**Problem to work on**
Within the data below, copy each line where the string "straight" is found.

**Data block**
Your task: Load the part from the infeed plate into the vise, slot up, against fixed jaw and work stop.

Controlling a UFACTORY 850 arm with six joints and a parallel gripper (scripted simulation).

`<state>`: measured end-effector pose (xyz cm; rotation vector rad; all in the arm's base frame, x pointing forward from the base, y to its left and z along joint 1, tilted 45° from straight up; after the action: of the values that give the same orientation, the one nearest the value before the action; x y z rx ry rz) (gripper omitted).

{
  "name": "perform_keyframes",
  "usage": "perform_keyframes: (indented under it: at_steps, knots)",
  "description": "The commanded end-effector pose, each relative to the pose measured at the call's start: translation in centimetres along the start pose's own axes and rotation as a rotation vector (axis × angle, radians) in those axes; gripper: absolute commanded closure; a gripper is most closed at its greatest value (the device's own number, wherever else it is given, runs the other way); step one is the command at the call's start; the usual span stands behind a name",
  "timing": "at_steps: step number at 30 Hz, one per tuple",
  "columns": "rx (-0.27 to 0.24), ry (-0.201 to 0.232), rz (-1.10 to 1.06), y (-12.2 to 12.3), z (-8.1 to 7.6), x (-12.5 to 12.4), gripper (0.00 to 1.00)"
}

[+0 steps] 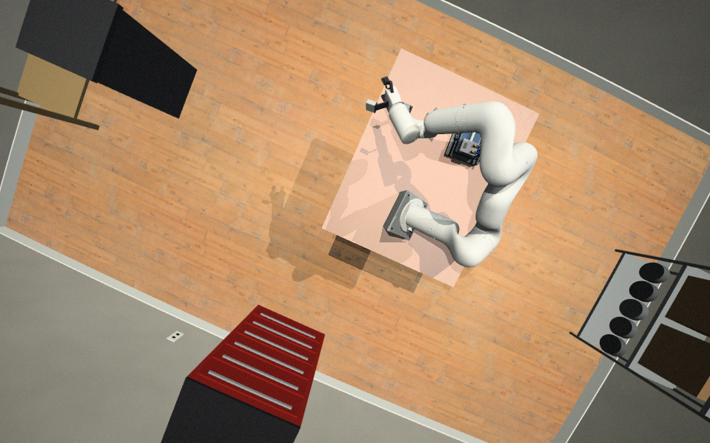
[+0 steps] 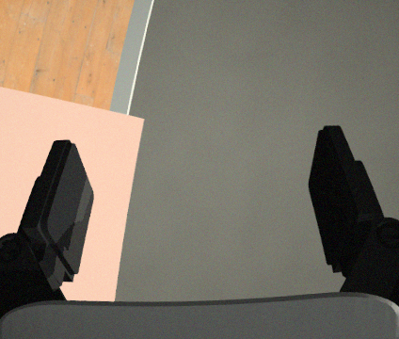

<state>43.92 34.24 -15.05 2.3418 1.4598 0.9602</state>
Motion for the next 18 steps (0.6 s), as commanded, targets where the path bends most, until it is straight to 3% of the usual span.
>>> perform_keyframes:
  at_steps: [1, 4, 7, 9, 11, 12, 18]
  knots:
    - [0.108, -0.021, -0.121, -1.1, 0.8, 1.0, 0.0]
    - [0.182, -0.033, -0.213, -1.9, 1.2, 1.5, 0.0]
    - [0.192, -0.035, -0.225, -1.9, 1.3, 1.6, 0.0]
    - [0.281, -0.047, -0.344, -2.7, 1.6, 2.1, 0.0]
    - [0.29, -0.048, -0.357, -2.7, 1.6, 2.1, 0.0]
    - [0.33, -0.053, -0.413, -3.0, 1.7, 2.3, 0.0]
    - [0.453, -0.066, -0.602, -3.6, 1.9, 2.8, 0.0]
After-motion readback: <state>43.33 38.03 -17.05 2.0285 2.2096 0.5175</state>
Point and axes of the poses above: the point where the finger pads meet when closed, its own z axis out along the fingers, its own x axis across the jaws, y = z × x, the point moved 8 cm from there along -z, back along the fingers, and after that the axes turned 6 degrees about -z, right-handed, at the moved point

**Exercise output**
`<state>`: measured end-effector pose (xyz cm; rotation vector rad; all in the arm's base frame, x pointing forward from the base, y to its left and z along joint 1, tilted 45° from straight up; after the action: of the values that give the same orientation, the one nearest the value before the action; x y z rx ry rz) (gripper omitted).
Motion for the next 18 steps (0.6 s), as commanded, targets where the path bends most, until it is straight to 3% of the usual span.

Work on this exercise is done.